Prediction parameters
Predictions were generated using the 2004 version of the miRanda algorithm (John et al., PLoS Biology, 2, (2004), e363)
with the following command-line options:
Score cutoff S>= 140
Energy cutoff E<= -7.0
Gap opening: -9.0
Gap extension -4.0
5' scaling: 4
The miRNA:mRNA alignment scores are based on optimization of a sum of match values using a dynamic
programming algorithm using the following single-position match values (base-pairing values):
A:U = 5
G:C = 5
G:U = 1
All other base pairs (mismatches) = -3
The match value s(i) is multiplied by a position specific weight w(i) before being evaluated in the alignment algorithm.
The position specific weights reflect the non-homogeneous effect of different positions,
such as the importance of the 'seed' or 'nucleus' generally defined as positions 2-8.

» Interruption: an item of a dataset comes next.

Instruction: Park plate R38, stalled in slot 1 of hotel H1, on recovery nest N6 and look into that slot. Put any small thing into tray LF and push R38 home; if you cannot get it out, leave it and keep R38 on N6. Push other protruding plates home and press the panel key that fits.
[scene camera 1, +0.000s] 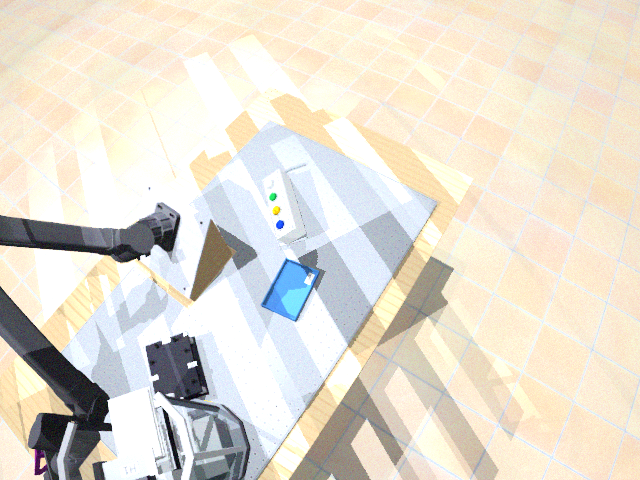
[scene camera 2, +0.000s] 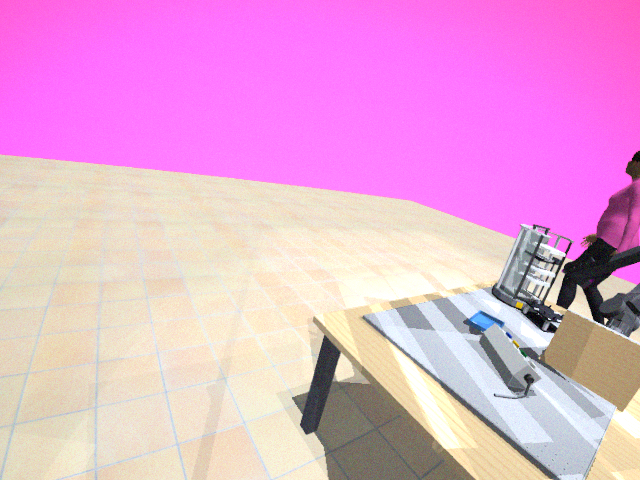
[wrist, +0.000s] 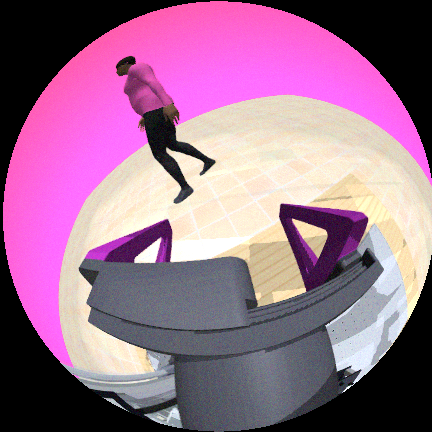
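Pixels of known places: gripper, fingertip midpoint: (wrist: 225, 217); arm's base, origin of the base link: (scene camera 1: 166, 226) (scene camera 2: 608, 344).
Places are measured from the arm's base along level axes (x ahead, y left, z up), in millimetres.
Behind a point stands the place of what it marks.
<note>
My gripper (wrist: 225, 217) @(z 54, x 252, y -655 mm) is open and empty, its purple fingers wide apart over the floor and table edge in the wrist view. In scene camera 1 it is at the lower left, beside the hotel. Hotel H1 (scene camera 1: 131, 431) (scene camera 2: 518, 266) is a white tower with a dark-framed clear guard; its slots and plate R38 cannot be made out. A black nest block (scene camera 1: 173, 366) @(z -76, x 251, y -274 mm) stands beside it, bearing no visible plate; its label is unreadable. The blue tray (scene camera 1: 288, 293) @(z -134, x 359, y 67 mm) (scene camera 2: 484, 320) @(z -134, x 377, y 52 mm) has a small white label inside. The panel (scene camera 1: 292, 210) @(z -61, x 241, y 259 mm) (scene camera 2: 504, 351) @(z -81, x 198, y 309 mm) has green, yellow, blue and whitish keys.
A brown upright board (scene camera 1: 210, 263) @(z -79, x 140, y 1 mm) (scene camera 2: 591, 353) @(z -31, x 23, y 73 mm) stands between the arm's base (scene camera 1: 166, 227) @(z 40, x 34, y -9 mm) and the panel. A cable runs from the panel's end. A person in pink (scene camera 2: 617, 222) (wrist: 145, 92) is on the floor beyond the table. The grey mat (scene camera 1: 356, 289) @(z -136, x 510, y 182 mm) lies on the wooden table.
</note>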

Thus the total score S for a particular alignment is
S = SUM(over i) [ w(i) s(i) ]
where the sum is taken along the alignment trace
(which may include bulges, i.e., unpaired nucleotides, in one of the sequences, evaluated as 'gaps').
| Position s(i) | Weight w(i) |
| 1 | 1.0 |
| 2-8 | 4.0 |
| 9-21 | 1.0 |
Note that a perfect heptamer match in positions 2-8 corresponds to a score of 140 (5*4*7),
where 5 reflects a match, 4 the positional weight and 7 the number of positions.
Caveat:
These base-pairing scores were optimized against a limited set of validated targets.
We are currently (early 2008) in the process of refining these values and will probably refine the parameters by mid-2008.
Therefore, target predictions may differ in subsequent releases. Users will have access to previous, archived releases through
links on the website.
Conservation
We used PhastCons conservation score, which measures the evolutionary conservation of sequence blocks across
multiple vertebrates using a phylogenetic hidden Markov model (Siepel et al., Genome research, 15, (2005),
1034-1050.), to filter out less conserved predicted target sites. Target sites are filtered for PhastCons 0.57,
which roughly corresponds to conservation across all mammals.